**ASSIGNMENT:**
All of the data must be returned exactly as given.

**TASK INPUTS:**
******************************
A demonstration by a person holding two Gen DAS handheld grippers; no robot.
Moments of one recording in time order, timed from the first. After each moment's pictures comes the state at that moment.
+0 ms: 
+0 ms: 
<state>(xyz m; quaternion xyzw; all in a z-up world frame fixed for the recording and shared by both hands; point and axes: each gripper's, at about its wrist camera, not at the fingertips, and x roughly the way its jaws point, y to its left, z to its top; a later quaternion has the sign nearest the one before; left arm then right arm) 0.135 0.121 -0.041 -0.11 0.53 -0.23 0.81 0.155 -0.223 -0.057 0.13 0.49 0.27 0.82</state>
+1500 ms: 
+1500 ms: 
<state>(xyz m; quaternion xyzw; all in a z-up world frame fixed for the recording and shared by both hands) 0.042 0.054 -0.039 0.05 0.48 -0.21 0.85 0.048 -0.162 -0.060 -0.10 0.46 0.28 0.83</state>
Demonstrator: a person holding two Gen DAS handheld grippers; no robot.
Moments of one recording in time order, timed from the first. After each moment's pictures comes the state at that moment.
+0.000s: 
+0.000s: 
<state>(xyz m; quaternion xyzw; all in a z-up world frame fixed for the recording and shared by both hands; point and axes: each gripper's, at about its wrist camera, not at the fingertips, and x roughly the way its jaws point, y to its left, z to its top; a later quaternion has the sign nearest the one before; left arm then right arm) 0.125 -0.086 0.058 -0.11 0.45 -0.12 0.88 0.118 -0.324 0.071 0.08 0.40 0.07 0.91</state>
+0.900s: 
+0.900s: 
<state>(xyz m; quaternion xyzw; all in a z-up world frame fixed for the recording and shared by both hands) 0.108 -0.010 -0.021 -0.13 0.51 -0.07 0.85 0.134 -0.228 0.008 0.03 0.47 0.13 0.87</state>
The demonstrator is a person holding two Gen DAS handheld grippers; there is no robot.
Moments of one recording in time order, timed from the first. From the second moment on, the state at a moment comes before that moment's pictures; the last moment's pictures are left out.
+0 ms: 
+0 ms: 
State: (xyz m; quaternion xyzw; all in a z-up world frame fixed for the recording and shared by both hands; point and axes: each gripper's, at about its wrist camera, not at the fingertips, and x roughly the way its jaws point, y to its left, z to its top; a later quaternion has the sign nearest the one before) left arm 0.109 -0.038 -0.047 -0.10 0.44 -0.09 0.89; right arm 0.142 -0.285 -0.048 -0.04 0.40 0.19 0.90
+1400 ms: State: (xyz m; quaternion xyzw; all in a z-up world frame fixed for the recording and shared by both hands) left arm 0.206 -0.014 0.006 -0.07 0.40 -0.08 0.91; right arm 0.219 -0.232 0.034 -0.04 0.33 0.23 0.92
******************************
**EXERCISE SOLUTION:**
A demonstration by a person holding two Gen DAS handheld grippers; no robot.
Moments of one recording in time order, timed from the first. After each moment's pictures comes the state at that moment.
+0 ms: 
+0 ms: 
<state>(xyz m; quaternion xyzw; all in a z-up world frame fixed for the recording and shared by both hands; point and axes: each gripper's, at about its wrist camera, not at the fingertips, and x roughly the way its jaws point, y to its left, z to its top; a later quaternion has the sign nearest the one before; left arm then right arm) 0.135 0.121 -0.041 -0.11 0.53 -0.23 0.81 0.155 -0.223 -0.057 0.13 0.49 0.27 0.82</state>
+1500 ms: 
+1500 ms: 
<state>(xyz m; quaternion xyzw; all in a z-up world frame fixed for the recording and shared by both hands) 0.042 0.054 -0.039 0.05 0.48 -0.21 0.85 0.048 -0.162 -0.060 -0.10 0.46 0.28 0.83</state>
Demonstrator: a person holding two Gen DAS handheld grippers; no robot.
Moments of one recording in time order, timed from the first. After each moment's pictures comes the state at that moment.
+0.000s: 
+0.000s: 
<state>(xyz m; quaternion xyzw; all in a z-up world frame fixed for the recording and shared by both hands; point and axes: each gripper's, at about its wrist camera, not at the fingertips, and x roughly the way its jaws point, y to its left, z to its top; a later quaternion has the sign nearest the one before; left arm then right arm) 0.125 -0.086 0.058 -0.11 0.45 -0.12 0.88 0.118 -0.324 0.071 0.08 0.40 0.07 0.91</state>
+0.900s: 
+0.900s: 
<state>(xyz m; quaternion xyzw; all in a z-up world frame fixed for the recording and shared by both hands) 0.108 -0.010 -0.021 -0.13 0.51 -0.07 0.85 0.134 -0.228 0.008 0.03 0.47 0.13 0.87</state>
The demonstrator is a person holding two Gen DAS handheld grippers; there is no robot.
Moments of one recording in time order, timed from the first. From the second moment on, the state at a moment comes before that moment's pictures; the last moment's pictures are left out.
+0 ms: 
+0 ms: 
State: (xyz m; quaternion xyzw; all in a z-up world frame fixed for the recording and shared by both hands; point and axes: each gripper's, at about its wrist camera, not at the fingertips, and x roughly the way its jaws point, y to its left, z to its top; a later quaternion has the sign nearest the one before) left arm 0.109 -0.038 -0.047 -0.10 0.44 -0.09 0.89; right arm 0.142 -0.285 -0.048 -0.04 0.40 0.19 0.90
+1400 ms: State: (xyz m; quaternion xyzw; all in a z-up world frame fixed for the recording and shared by both hands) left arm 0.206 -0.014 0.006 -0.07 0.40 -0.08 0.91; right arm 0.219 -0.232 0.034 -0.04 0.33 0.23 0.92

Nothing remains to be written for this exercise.